In the BSA/CCL4/LPS-induced IgAN mouse models, we observed elevated serum creatinine and 24-hour urinary protein levels, along with glomerular deposition of IgA, IgG, and C3 in IgAN mice. AS-IV significantly reduced urinary protein, serum creatinine, serum gd-IgA1, and decreased glomerular IgA, IgG, and C3 deposition(Fig.1). We observed significantly elevated α-smooth muscle actin (α-SMA) expression and substantial fibronectin (FN) deposition in the model group. In the mesangial cell injury model induced by gd-IgA1 stimulation, the expression of α-SMA and Ki67 was also increased. Treatment with AS-IV at different concentrations effectively inhibited mesangial cell proliferation and reduced matrix deposition(Fig.2). Additionally, no significant differences were observed between the valsartan group and the AS-IV group. Our analysis of serum inflammatory factors showed elevated CCL2 levels, with flow cytometry of renal cells showing substantial macrophage recruitment and M2 polarization (Fig.3). Furthermore, RNA sequencing results indicated remarkable CCL2 enrichment in the IgAN mice model group, suggesting multiple IgAN progression pathways associated with inflammatory signaling were activated(Fig.4). Clinical IgAN patient renal biopsy sections demonstrated ADAM19 expression predominantly in the mesangial region, while lower expression was observed in diabetic nephropathy (DN) or membranous nephropathy (MN)(Fig.5). In vivo and in vitro studies on mechanisms, we observed significant upregulation of ADAM19 and Notch1 in the model group, along with the notable upregulation of G1 / S-specific cyclin D1(Cyclin D) and proto-oncogene c-Myc(Myc), key downstream effectors of Notch(Fig.6). When ADAM19 expression was inhibited, Notch1 and its downstream factors were suppressed. And AS-IV demonstrated excellent inhibitory effects comparable to the ADAM19 inhibitor (SOR)(Fig.7). Overexpression of ADAM19 significantly enhanced glomerular mesangial cell proliferation and increased matrix deposition, along with elevated expression of Notch1 and its downstream factors. Dual-luciferase assays revealed that ADAM19 overexpression significantly enhanced binding to the promoters of CCL2, Cyclin D, and Myc, while markedly promoting macrophage recruitment(Fig.8).

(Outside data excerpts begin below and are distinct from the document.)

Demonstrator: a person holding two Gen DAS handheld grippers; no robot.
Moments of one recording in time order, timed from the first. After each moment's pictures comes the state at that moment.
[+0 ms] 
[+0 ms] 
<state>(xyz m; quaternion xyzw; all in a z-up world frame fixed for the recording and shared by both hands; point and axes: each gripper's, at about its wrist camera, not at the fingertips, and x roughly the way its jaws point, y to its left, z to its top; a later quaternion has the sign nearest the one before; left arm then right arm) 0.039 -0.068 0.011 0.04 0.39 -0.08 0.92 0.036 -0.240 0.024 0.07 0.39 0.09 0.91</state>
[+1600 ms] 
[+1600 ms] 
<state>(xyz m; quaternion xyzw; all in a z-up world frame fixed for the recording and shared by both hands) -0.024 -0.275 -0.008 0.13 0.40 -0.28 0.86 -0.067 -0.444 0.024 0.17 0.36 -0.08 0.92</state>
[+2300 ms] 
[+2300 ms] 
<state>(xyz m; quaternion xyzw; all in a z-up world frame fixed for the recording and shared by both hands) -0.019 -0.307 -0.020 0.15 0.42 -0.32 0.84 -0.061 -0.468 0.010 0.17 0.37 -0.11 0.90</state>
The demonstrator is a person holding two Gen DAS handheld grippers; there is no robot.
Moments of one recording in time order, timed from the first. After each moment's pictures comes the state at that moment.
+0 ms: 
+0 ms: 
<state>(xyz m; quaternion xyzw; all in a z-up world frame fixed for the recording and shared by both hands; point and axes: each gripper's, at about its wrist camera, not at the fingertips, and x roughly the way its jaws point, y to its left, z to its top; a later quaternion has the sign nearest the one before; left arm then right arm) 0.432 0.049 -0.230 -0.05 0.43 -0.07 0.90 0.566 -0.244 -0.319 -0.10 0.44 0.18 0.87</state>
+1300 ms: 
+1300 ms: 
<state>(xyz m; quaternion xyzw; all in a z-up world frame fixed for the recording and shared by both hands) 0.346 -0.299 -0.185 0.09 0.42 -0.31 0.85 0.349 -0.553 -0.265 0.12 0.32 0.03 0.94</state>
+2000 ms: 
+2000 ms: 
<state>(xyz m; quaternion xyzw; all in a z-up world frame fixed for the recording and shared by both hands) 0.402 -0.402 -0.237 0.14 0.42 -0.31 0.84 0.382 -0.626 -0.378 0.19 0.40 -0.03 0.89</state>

Fig.1. AS-IV improved renal dysfunction and pathological injury in IgAN mice.
Fig.2. AS-IV alleviated mesangial cell proliferation and matrix deposition in vivo and in vitro.
Fig.3. AS-IV inhibits the release of inflammatory factors and regulates the infiltration of macrophages.
Fig.4. AS-IV reduces CCL2 accumulation and inhibits inflammatory pathway activation.
Fig.5. Adam19 expression in the mesangial area in IgAN patients was increased and regulates the activation of mesangial cells.
Fig.6. AS-IV inhibits the activation of mesangial cells and deposition of matrix by inhibiting the ADAM19-Notch pathway.
Fig.7. Inhibiting the ADAM19/Notch signaling pathway suppresses mesangial cell activation and matrix deposition.
Fig.8. Overexpression of ADAM19 activates the Notch signaling pathway and enhances macrophage recruitment.
AS-IV ameliorates IgAN progression by suppressing ADAM19/Notch1/CCL2 signaling-mediated mesangial activation and reprogramming M2 macrophages. These findings highlight AS-IV as a novel natural therapeutic agent targeting renal fibrosis and immune dysregulation in IgAN.